- What needs to be done:
Restate, word for word and with nothing added, the lines from the one containing "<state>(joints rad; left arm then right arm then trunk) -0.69" through the last line of the material below.

BEGIN

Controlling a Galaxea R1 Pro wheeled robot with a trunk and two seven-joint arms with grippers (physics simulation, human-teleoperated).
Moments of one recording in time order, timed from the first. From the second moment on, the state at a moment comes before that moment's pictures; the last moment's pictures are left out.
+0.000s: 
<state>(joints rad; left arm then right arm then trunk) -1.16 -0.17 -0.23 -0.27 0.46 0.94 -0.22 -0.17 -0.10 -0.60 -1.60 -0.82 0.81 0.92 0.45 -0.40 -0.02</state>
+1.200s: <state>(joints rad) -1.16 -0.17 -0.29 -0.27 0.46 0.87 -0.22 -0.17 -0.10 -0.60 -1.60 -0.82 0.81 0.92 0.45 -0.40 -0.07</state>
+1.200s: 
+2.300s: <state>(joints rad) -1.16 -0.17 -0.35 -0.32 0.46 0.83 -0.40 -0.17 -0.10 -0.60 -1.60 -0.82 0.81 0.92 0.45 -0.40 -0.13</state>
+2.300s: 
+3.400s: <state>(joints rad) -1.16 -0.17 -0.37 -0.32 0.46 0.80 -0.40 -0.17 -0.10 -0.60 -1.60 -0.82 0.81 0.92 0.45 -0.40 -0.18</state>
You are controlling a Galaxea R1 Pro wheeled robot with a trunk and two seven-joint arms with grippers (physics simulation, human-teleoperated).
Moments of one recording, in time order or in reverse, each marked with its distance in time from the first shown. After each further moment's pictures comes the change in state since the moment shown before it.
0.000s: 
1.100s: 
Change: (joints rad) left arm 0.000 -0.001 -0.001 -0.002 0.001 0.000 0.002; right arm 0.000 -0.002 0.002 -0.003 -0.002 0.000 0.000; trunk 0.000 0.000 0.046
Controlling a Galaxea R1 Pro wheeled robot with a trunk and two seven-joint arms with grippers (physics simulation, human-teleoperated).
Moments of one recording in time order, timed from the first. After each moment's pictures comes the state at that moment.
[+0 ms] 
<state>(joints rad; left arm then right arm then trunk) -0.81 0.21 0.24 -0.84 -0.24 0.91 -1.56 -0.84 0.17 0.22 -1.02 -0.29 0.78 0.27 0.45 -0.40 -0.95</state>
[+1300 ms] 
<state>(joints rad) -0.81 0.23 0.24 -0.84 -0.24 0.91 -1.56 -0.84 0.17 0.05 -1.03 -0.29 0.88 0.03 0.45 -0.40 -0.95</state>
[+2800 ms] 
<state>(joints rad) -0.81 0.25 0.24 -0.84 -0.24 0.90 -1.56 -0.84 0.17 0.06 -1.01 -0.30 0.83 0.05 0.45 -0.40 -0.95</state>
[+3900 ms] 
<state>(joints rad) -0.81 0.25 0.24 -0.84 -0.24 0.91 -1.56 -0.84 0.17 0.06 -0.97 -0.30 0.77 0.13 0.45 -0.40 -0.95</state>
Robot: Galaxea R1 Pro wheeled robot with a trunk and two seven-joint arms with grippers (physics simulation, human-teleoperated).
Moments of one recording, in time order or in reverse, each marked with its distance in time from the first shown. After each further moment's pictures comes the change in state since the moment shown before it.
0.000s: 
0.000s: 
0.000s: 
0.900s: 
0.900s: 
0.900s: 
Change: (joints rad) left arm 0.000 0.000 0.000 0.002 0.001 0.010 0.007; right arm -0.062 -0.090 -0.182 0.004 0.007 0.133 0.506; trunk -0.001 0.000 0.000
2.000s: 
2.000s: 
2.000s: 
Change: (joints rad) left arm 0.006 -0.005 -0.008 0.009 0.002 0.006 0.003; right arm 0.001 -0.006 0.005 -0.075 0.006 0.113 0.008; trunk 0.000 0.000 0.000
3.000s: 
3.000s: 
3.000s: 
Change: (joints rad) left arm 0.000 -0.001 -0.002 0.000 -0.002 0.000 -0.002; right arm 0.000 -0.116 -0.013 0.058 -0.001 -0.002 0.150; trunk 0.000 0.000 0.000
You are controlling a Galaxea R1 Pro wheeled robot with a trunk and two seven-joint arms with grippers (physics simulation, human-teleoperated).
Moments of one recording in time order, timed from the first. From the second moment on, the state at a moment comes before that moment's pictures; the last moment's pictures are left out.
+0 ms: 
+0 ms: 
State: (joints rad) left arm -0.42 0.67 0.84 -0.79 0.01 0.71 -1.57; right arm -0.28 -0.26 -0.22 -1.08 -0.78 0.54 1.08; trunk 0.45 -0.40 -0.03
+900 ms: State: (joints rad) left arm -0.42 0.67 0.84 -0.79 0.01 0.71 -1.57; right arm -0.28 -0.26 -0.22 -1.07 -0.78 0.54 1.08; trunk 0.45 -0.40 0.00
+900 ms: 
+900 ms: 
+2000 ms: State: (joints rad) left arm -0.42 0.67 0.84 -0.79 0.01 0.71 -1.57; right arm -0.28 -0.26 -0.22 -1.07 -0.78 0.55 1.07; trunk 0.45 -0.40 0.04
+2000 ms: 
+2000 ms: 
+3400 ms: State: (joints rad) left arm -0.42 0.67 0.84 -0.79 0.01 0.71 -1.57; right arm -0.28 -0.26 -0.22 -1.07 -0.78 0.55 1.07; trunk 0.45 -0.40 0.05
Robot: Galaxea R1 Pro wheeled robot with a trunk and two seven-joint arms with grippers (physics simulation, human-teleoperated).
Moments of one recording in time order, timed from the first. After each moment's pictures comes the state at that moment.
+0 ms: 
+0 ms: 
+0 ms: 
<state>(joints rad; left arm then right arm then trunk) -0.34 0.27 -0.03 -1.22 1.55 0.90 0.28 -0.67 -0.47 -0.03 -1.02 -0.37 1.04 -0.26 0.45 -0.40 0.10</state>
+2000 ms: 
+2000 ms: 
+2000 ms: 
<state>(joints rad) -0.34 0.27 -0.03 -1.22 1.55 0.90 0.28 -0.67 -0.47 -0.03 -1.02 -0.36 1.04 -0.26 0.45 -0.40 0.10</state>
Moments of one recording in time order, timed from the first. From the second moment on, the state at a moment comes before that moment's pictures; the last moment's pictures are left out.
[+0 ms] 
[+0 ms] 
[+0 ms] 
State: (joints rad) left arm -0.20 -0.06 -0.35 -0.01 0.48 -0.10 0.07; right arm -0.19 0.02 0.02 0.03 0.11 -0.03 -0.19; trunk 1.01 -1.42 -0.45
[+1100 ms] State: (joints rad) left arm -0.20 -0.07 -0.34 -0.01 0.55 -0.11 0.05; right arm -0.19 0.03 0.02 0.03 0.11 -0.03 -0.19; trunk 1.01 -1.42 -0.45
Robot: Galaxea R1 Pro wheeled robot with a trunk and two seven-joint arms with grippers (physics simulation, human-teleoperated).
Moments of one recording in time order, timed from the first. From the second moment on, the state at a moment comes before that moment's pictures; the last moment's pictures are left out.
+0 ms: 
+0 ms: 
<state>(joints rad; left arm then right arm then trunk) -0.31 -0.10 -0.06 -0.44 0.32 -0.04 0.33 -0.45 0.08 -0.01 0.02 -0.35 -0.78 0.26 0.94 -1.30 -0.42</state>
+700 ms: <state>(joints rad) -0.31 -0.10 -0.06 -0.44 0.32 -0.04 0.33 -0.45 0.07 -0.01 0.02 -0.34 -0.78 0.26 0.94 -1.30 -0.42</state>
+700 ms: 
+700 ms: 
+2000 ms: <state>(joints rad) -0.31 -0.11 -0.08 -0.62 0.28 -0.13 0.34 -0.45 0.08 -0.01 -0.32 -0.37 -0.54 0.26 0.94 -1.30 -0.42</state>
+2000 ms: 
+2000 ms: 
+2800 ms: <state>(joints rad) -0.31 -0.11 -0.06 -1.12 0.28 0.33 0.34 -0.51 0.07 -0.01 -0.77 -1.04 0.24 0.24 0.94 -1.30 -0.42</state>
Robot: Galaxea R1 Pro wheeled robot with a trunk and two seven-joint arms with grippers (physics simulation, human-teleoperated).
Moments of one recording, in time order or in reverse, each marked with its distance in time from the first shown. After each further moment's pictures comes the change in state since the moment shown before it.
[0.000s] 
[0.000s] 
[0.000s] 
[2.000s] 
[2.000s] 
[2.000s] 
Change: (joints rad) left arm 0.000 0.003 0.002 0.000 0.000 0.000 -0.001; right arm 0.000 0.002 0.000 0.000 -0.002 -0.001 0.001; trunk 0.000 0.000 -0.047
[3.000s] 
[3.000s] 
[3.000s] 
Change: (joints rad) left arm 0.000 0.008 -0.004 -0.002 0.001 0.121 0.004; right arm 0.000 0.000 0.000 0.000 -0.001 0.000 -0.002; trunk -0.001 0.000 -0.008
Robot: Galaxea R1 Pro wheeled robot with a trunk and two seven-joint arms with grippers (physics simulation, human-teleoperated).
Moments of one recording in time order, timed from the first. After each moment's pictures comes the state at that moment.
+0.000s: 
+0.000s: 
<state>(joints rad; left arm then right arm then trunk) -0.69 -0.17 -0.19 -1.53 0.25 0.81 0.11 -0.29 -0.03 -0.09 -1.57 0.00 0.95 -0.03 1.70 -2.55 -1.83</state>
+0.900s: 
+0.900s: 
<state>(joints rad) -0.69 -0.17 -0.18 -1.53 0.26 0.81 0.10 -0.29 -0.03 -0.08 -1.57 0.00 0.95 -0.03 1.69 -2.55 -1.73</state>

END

- Answer to this task:
<state>(joints rad; left arm then right arm then trunk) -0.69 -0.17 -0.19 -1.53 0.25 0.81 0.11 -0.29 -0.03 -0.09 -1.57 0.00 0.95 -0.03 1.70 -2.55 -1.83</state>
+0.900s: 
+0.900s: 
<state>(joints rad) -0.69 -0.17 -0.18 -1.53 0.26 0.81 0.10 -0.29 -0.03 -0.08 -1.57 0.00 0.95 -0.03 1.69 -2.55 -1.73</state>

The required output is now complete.